**TASK INSTRUCTIONS**
Would you retype the listing word for word, skipping its pictures?

(PROVIDED DATA Opens)

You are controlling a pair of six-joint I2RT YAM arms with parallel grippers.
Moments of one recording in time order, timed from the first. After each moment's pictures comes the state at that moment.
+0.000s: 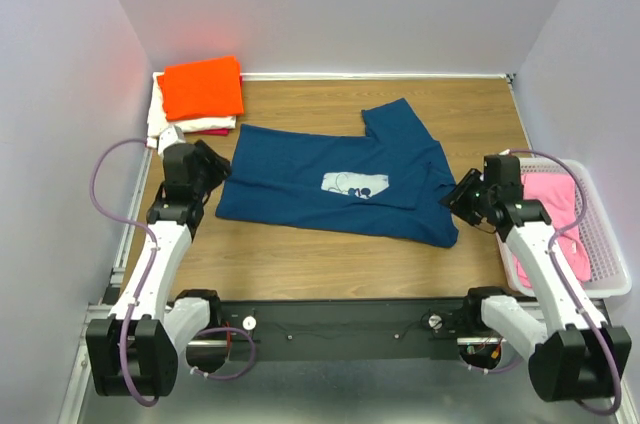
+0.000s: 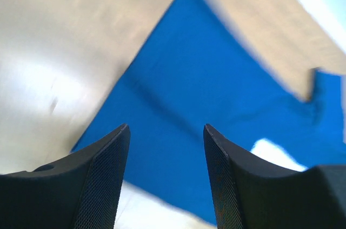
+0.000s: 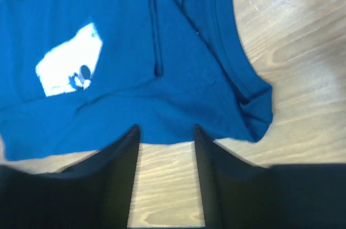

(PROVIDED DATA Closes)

**WRITTEN RESPONSE**
You are controlling a pair of six-joint I2RT YAM arms with parallel grippers.
Moments of one recording in time order, timed from the first. After each moment's pictures comes the state at that moment.
+0.000s: 
+0.000s: 
+0.000s: 

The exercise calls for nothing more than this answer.